Some Vietnamese monks also set out to look for Buddhist teachers together with Chinese monks, going "Southward" and "Westward". Sometimes they went by themselves on the trading boats of Indian merchants. Some of their names were Mosadeva, Khuy Xung, Hue Diem, Tri Hanh, and Dai Thang Dang. Before arriving in India, they passed many Buddhist kingdoms in South East Asia and Southern Asia. Some of them reached Southern India, or Western India, or Northern India. Most went because they were not satisfied with the amount of Buddhism that had reached their country via monks from India, China or Central Asia. They also wanted to see with their own eyes what Buddhism was like in India and what society and people with Buddhist beliefs were like there.

They made a great effort to study Buddhism and Indian society. Some of them had a very good command of Buddhism, such as Dai Thang Dang. He could explain the treatise "Duyen Sinh Luan." Many of these monks intended to return to develop Buddhism in their homeland though some died on the way to India or in India. After returning home, they used the knowledge they had acquired to have discussions with monks or Buddhist followers in the region. All of this helped the native people understand more about the Buddha’s belief and brought a specific character to the native Buddhism.
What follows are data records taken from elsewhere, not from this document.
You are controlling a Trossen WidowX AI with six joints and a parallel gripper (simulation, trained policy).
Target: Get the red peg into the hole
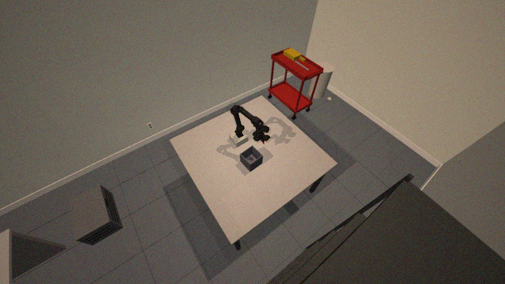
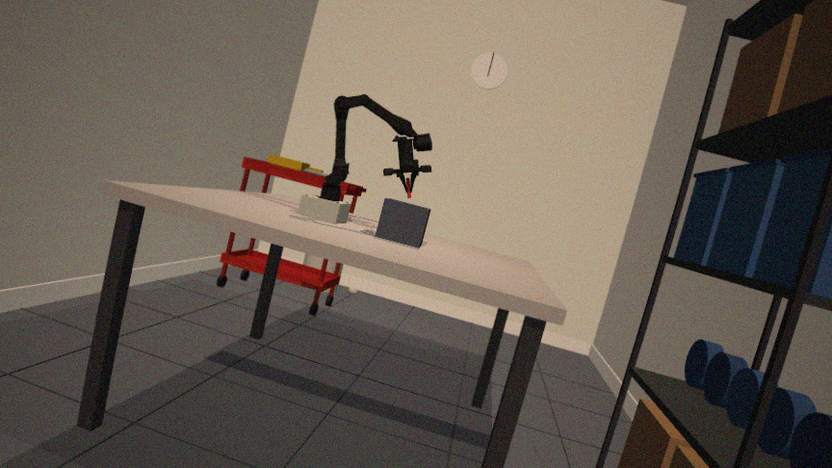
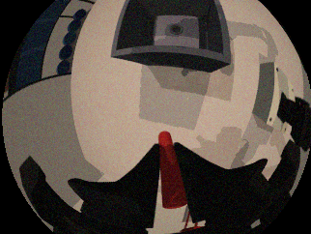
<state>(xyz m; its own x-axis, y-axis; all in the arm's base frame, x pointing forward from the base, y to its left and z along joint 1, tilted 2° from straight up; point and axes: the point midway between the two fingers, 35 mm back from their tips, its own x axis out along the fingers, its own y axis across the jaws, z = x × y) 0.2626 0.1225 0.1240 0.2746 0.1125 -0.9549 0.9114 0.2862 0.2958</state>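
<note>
The grey plate is 50 mm ahead of my gripper tip, 160 mm to the right of it and 130 mm below it. The rest, counted from my gripper tip: red peg: 10 mm behind, 20 mm above.
</note>
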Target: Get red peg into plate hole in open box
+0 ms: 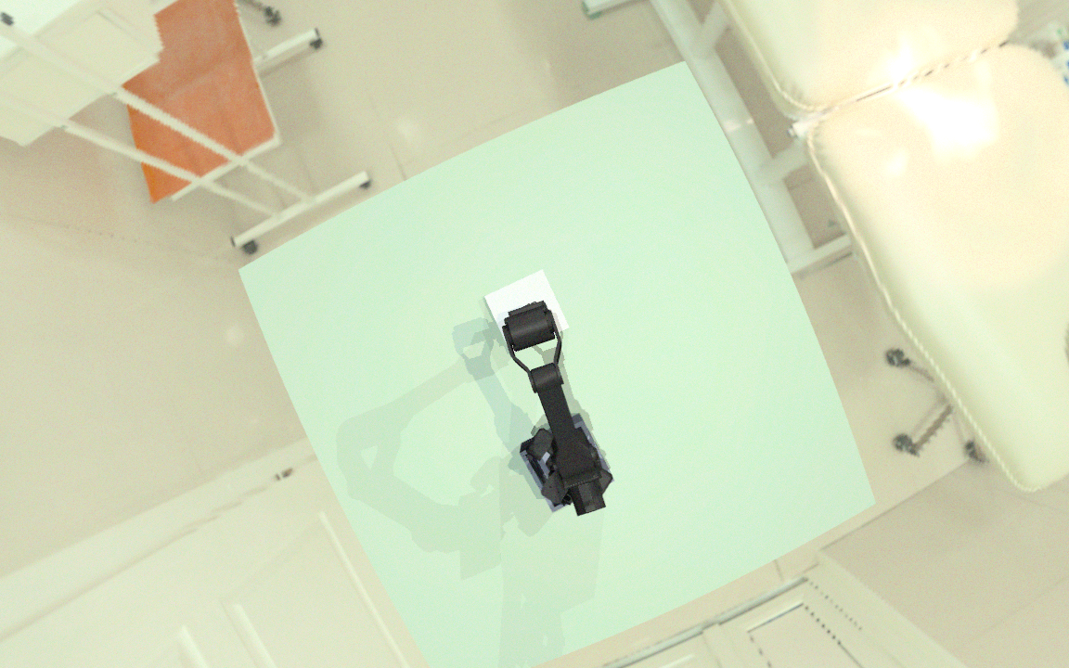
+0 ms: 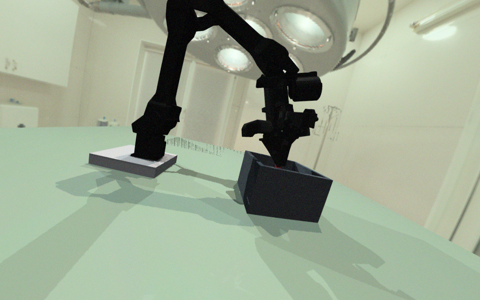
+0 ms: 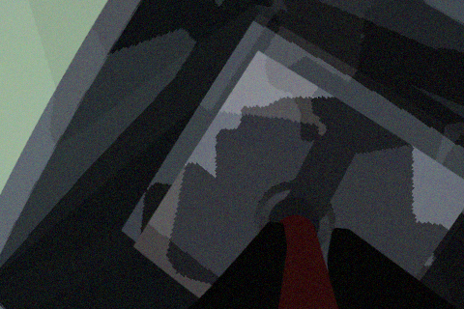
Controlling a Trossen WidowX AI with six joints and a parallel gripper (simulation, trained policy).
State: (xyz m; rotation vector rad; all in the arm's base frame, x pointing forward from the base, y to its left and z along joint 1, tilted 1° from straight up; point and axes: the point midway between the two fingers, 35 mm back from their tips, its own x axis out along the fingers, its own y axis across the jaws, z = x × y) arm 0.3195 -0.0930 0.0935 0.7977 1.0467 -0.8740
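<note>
Now: gripper tip 10 mm past the red peg, 10 mm to the right of it and 10 mm below it. Also, from my gripper tip: plate: 40 mm below; then dark box: 60 mm below.
</note>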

Buddhism continued to spread throughout Vietnam until the late stage of Chinese feudal domination, and even until Vietnam became independent in the tenth century. There were, however, some changes in the introduction routes. The direct Southwestern routes from India were no longer used. New teachings of Buddhism were introduced into Vietnam through Northern routes including the various Chinese Chan sects. For example, the Vinitaruci and Wu Yantong sects of Zen Buddhism were introduced during the late Chinese domination stage. The Cao Tang, Lin Ji and Cao Dong schools were introduced after the tenth century. Because Vietnamese society at that time had features in common with the Chinese, it easily accepted Chinese culture, including its beliefs. At the same time, Hinduism and Islam became more popular in India, while Buddhism declined in popularity. Buddhist missionaries were no longer sent out. Nevertheless, previous Indian missionaries had already left their mark on Vietnam. They were the first and one of the important influences on the development of Buddhism in Vietnam. They and others have helped to build up the features of the history of Buddhism in Vietnam.